Spatial joins consist of two types. 

**Binary predicate joins** (uses the function *GeoDataFrame.sjoin()*):
    
    * intersect
    * contains 
    * within
    * touches
    * crosses 
    * overlaps
    
and **nearest joins** (uses the function *GeoDataFrame.sjoin_nearest()*): based on proximity between the geometries being merged.

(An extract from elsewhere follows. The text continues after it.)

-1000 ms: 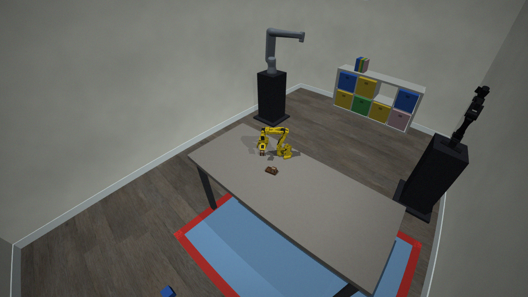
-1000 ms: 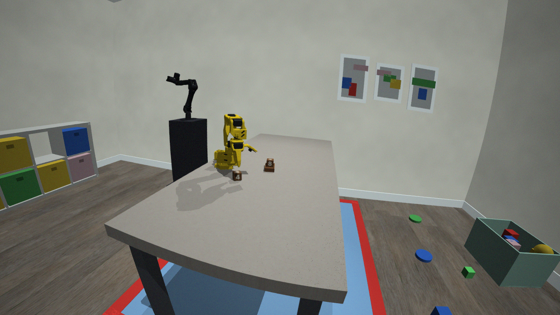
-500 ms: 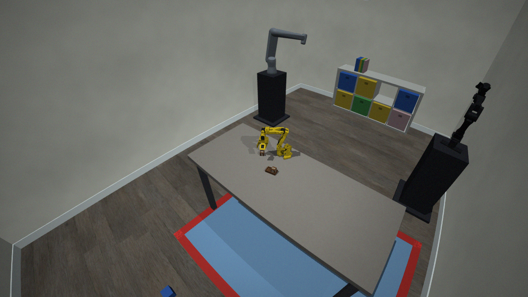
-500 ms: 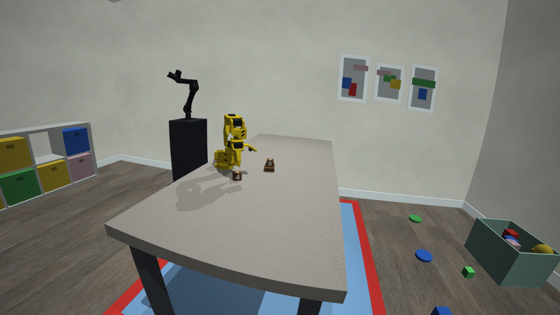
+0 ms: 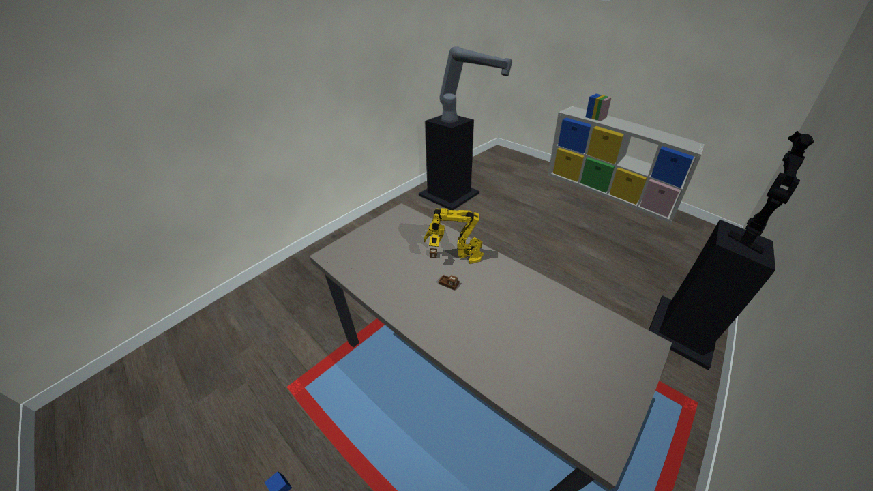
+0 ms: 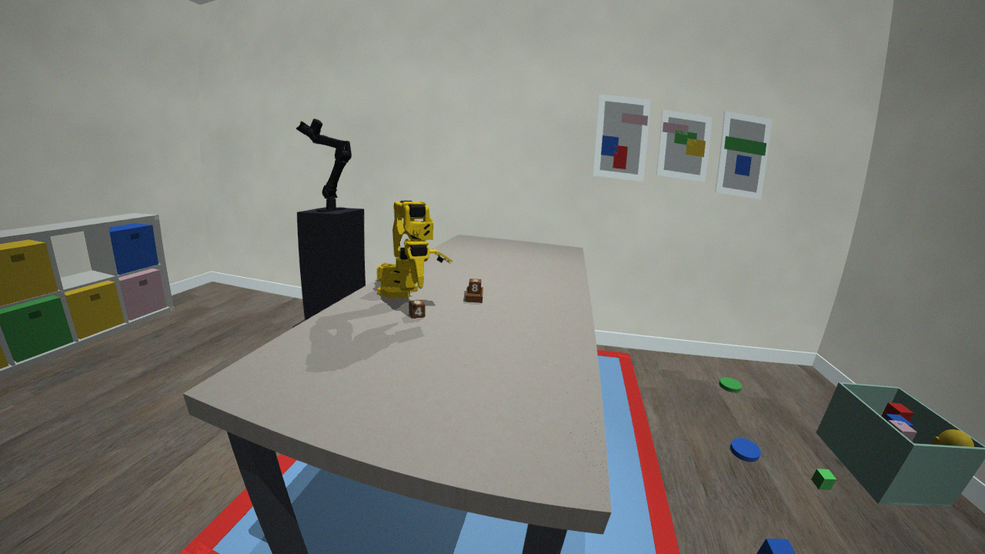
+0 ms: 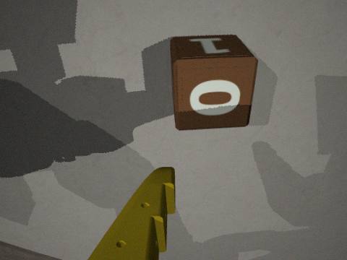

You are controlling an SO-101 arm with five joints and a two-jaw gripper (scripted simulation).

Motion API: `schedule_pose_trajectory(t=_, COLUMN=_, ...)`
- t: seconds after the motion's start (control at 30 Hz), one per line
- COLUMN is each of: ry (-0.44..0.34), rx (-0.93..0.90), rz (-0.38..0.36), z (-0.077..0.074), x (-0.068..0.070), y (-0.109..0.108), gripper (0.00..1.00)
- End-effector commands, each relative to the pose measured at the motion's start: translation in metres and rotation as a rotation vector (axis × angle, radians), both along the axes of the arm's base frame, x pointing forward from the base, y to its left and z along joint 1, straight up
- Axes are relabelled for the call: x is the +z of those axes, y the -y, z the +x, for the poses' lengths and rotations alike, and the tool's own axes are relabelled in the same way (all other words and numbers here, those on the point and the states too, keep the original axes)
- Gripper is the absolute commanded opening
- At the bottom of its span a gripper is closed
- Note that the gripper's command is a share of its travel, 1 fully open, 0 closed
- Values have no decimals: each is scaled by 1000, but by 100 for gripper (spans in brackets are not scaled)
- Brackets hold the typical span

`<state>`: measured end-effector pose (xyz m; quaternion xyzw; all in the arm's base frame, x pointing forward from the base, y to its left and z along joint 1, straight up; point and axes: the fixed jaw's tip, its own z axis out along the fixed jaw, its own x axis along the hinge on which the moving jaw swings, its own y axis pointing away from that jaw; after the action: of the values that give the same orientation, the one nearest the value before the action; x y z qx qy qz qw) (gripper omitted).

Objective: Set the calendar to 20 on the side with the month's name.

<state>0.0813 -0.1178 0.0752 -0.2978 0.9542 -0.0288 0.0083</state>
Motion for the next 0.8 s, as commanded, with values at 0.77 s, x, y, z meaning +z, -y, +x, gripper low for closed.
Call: schedule_pose_trajectory(t=0.77, ry=275, rx=-17, rz=-394, z=4, x=60, y=8, gripper=35)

Let's practice spatial joins by joining cities to countries based on their geometry. If a city is within a country, we will match them up! This will use a **binary predicate join**. 

In [None]:
# Read in a new data frame for cities that we will use for joining
df_cities = gpd.read_file(gpd.datasets.get_path('naturalearth_cities'))
df_cities.head()

In [None]:
# Focus on the countries and geometries in df_world
df_countries = df_world[['name', 'geometry']]
df_countries = df_countries.rename(columns={'name': 'country'})

In [None]:
df_cities_and_countries = df_cities.sjoin(df_countries, predicate = 'within')
df_cities_and_countries.sample(10)

Notice the index_right column. We won't dive into this but I recommend reading about spatial indexes <a href="https://learn.microsoft.com/en-us/sql/relational-databases/spatial/spatial-indexes-overview?view=sql-server-ver16"> here </a>.

### Interactive Mapping

Geopandas can make interactive maps based on the folium library. 

In [None]:
# The simplest option using the GeoDataFrame.explore() function
df_world.explore()

In [None]:
# Let's add some customization
df_world.explore(
     column="continent", # make choropleth based on "BoroName" column
     tooltip="name", # show "BoroName" value in tooltip (on hover)
     tiles="CartoDB positron", # use "CartoDB positron" tiles
     cmap="Set1", # use "Set1" matplotlib colormap
     style_kwds=dict(color="black"), # use black outline
    )

In [None]:
# Adding multiple tiles
cont = df_world.explore(
     column="continent", # make choropleth based on "BoroName" column
     tooltip="name", # show "BoroName" value in tooltip (on hover)
     tiles="CartoDB positron", # use "CartoDB positron" tiles
     cmap="Set1", # use "Set1" matplotlib colormap
     style_kwds=dict(color="black"), # use black outline
     name="countries",
     max_bounds=True,
    )

df_cities.explore(
     m=cont, # pass the map object
     color="red", # use red color on all points
     tooltip="name", # show "name" column in the tooltip
     tooltip_kwds=dict(labels=False), # do not show column label in the tooltip
     name="cities", # name of the layer in the map
     max_bounds=True,
)

folium.TileLayer('Stamen Toner', control=True).add_to(cont)  # use folium to add alternative tiles
folium.LayerControl().add_to(cont)  # use folium to add layer control

cont  # show map

Try playing around with this on your own time and merging in other interesting spatial data.

## Thanks for coming and any questions?